Extracted records
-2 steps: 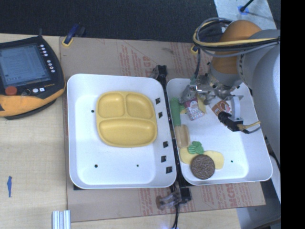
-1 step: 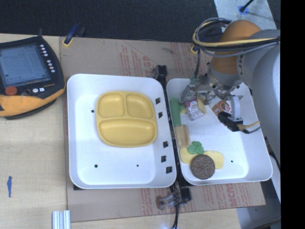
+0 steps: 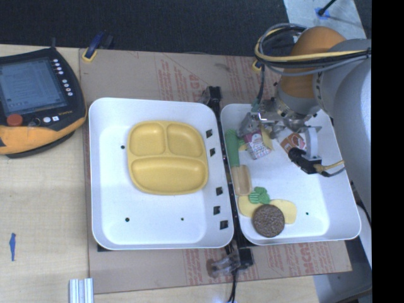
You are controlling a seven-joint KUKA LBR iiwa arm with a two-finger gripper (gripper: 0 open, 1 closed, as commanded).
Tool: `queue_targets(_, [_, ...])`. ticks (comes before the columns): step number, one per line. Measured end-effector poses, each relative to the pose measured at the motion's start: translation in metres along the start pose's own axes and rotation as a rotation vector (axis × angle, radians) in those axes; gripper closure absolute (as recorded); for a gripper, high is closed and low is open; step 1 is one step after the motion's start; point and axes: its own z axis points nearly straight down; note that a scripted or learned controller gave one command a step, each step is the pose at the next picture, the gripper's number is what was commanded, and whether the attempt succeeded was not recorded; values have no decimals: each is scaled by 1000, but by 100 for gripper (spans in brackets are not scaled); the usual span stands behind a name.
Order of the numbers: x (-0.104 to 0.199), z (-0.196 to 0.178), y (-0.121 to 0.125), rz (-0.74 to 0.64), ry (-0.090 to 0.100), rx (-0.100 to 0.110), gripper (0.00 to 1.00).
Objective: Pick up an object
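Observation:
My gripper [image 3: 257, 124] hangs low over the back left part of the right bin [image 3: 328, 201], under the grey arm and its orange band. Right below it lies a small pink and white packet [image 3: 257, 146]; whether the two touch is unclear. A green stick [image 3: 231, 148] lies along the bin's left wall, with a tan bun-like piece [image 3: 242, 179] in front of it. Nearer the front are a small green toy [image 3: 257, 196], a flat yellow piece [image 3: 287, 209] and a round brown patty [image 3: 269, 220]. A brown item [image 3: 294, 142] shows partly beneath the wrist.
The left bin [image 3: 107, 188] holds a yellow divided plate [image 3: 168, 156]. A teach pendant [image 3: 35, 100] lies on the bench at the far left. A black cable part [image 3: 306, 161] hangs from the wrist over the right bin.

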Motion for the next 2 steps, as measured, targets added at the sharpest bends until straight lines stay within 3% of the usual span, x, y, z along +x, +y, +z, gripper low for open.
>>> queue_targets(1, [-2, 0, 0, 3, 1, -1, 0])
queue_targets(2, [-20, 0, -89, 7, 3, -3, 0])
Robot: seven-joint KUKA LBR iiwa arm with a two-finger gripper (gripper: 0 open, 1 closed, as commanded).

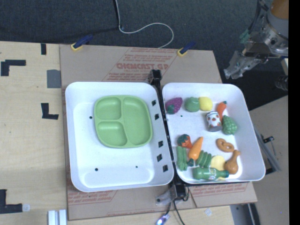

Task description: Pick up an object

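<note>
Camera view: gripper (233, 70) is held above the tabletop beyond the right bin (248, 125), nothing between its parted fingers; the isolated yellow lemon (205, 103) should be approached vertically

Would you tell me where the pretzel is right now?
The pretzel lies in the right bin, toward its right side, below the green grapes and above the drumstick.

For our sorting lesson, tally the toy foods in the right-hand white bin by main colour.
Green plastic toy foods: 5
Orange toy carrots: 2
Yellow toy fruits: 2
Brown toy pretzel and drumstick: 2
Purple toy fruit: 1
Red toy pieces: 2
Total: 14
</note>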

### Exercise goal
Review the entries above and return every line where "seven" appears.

### Result of the task
You are controlling a seven-joint KUKA LBR iiwa arm with a two-finger gripper (gripper: 0 open, 1 closed, as commanded).
Robot: seven-joint KUKA LBR iiwa arm with a two-finger gripper (gripper: 0 open, 1 closed, as commanded).

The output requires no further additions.